Digitalisierung der Verwaltung erreicht neuen Meilenstein: Antrag auf Digitalisierung nun auch online möglich

Digitalisierung der Verwaltung erreicht neuen Meilenstein: Antrag auf Digitalisierung nun auch online möglich

Ministerium spricht von wichtigem Signal an die Bürgerinnen und Bürger

BERLIN – Nach jahrelanger Vorbereitung können Bürgerinnen und Bürger den Antrag auf digitale Bearbeitung ihrer Verwaltungsangelegenheiten ab sofort erstmals auch digital stellen. Zuvor musste dieser Antrag ausschließlich persönlich und in Papierform beim zuständigen Amt eingereicht werden.

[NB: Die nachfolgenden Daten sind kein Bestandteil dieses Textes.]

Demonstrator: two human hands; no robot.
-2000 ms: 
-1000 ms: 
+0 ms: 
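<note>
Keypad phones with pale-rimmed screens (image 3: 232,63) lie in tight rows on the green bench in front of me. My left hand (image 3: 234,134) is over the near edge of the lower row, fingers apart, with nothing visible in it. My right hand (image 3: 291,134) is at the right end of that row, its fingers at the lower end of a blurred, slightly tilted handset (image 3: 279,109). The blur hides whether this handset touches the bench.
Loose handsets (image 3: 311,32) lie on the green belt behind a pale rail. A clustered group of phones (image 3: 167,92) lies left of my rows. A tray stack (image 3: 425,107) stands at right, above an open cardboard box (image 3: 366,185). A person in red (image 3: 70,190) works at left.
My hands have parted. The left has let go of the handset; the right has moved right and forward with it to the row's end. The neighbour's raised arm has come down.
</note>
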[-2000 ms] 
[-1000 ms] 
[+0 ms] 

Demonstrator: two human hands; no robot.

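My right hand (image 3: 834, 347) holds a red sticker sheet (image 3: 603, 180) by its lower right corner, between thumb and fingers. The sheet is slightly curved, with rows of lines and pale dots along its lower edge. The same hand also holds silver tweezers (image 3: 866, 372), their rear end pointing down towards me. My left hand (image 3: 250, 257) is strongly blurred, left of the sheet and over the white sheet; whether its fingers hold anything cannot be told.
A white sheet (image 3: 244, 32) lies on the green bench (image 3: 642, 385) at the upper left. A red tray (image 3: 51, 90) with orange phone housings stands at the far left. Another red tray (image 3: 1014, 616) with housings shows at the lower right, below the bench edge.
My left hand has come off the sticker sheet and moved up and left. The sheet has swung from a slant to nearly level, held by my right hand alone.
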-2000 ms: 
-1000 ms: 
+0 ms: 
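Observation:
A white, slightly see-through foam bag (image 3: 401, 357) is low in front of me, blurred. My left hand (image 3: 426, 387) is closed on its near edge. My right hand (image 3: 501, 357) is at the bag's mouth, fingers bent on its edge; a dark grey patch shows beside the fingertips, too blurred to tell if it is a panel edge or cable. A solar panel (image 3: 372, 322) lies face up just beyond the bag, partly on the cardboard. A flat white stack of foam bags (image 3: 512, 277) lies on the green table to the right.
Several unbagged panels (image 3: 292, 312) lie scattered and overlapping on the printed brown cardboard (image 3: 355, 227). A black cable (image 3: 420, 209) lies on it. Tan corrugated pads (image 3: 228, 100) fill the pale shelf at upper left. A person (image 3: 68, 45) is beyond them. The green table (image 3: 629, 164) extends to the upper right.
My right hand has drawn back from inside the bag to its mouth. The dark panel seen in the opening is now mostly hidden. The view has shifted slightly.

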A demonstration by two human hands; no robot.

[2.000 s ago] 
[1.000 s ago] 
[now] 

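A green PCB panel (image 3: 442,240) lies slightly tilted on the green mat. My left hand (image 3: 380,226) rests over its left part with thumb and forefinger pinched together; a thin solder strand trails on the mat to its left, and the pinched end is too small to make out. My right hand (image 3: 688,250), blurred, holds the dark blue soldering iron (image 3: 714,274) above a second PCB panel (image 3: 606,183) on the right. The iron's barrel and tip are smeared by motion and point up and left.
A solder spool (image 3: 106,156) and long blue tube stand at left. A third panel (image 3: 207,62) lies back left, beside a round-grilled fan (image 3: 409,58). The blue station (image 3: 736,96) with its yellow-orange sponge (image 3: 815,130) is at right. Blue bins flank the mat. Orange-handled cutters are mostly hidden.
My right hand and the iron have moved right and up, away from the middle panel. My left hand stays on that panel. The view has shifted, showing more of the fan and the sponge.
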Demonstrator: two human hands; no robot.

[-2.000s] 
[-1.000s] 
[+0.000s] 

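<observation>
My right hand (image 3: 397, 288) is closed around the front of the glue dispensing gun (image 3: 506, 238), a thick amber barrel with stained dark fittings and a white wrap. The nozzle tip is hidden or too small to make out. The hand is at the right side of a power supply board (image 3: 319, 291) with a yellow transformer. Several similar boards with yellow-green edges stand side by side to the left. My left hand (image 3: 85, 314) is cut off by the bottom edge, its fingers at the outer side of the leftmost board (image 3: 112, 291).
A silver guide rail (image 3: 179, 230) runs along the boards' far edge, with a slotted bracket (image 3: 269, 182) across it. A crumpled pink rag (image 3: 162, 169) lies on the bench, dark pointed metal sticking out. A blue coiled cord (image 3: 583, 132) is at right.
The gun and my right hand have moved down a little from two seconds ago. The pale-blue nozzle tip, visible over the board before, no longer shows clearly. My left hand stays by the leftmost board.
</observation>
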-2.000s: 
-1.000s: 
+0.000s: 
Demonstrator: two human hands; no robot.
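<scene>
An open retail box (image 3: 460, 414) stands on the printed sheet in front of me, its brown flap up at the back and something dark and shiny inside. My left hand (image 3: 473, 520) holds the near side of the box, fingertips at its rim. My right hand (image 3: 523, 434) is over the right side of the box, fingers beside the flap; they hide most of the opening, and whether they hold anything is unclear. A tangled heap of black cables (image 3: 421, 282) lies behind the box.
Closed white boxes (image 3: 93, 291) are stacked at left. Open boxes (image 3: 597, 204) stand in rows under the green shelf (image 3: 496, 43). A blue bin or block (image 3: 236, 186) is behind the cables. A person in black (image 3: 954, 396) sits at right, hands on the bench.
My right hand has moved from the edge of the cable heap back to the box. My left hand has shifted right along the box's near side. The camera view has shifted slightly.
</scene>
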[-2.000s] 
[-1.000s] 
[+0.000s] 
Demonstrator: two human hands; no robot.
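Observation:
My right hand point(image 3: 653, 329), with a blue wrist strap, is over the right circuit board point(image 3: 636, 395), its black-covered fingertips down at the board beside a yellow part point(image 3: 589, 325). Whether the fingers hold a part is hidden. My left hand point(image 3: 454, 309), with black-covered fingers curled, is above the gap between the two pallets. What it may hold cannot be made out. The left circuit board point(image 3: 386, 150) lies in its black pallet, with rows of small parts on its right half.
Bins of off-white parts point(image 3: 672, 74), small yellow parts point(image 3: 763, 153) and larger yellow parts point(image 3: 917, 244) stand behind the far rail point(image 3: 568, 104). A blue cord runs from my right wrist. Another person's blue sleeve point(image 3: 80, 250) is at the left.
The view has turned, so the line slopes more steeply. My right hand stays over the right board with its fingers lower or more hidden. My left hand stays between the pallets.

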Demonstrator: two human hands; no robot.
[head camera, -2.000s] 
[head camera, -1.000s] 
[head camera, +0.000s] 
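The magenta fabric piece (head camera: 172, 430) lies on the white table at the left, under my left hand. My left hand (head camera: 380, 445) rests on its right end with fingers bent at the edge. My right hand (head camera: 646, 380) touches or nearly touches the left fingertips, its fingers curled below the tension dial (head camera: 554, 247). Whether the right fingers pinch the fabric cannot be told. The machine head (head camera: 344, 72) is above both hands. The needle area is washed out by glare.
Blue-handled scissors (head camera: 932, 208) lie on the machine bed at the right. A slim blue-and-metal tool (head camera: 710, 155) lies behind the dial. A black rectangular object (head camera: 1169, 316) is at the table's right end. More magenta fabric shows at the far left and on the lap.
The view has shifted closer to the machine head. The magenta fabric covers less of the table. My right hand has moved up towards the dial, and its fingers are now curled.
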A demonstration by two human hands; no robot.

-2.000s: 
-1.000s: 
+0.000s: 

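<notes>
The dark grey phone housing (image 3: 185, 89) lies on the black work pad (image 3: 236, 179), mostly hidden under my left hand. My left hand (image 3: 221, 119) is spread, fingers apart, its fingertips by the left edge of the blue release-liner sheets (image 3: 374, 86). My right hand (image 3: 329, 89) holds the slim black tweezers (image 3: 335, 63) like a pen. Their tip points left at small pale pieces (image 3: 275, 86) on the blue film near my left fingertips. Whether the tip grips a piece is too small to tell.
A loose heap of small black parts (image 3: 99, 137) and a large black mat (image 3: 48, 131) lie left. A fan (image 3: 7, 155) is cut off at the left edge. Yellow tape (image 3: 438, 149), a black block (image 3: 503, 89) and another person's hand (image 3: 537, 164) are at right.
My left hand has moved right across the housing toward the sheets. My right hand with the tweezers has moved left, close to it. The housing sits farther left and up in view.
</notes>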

Ein Formular für die Digitalisierung selbst

Nach Angaben des Ministeriums handelt es sich um einen entscheidenden Zwischenschritt auf dem Weg zu einer vollständig digitalen Verwaltung. Wer künftig wolle, dass sein eigentliches Anliegen digital bearbeitet werde, könne dies nun bequem über ein Onlineformular beantragen, das seinerseits in den kommenden Jahren ebenfalls digitalisiert werden solle.

Ein Sprecher erklärte, man habe sich bewusst für ein stufenweises Vorgehen entschieden, da eine zu schnelle Digitalisierung sämtlicher Verwaltungsprozesse gleichzeitig für Bürgerinnen und Bürger nur schwer nachvollziehbar wäre.

Praktische Hürden im Detail

Um das neue Onlineformular nutzen zu können, ist weiterhin ein persönliches Erscheinen beim zuständigen Amt erforderlich, um die notwendige digitale Identifikationsnummer zu beantragen. Diese wird nach Bearbeitung postalisch zugestellt und ist ausschließlich in Kombination mit einem separat zu beantragenden Kartenlesegerät nutzbar.

Ein Behördenvertreter räumte ein, dass der gesamte Vorgang in der Praxis derzeit noch etwas länger dauere als die bisherige Papierform, sehe darin jedoch lediglich vorübergehende Kinderkrankheiten, die im Zuge weiterer Digitalisierungsschritte behoben würden.

Reaktionen aus der Bevölkerung

Erste Nutzerinnen und Nutzer berichteten von gemischten Erfahrungen. Eine Antragstellerin erklärte, sie habe für die Beantragung der digitalen Bearbeitung insgesamt drei Behördengänge sowie zwei Wochen Wartezeit benötigt, sei am Ende jedoch stolz darauf, nun offiziell Teil der digitalen Verwaltung zu sein.

Weitere Digitalisierungsschritte geplant

Für das kommende Jahr ist bereits die Einführung eines Antragsformulars für die Beschleunigung von Antragsverfahren angekündigt, das nach aktuellem Planungsstand ebenfalls zunächst in Papierform bei der zuständigen Behörde eingereicht werden muss.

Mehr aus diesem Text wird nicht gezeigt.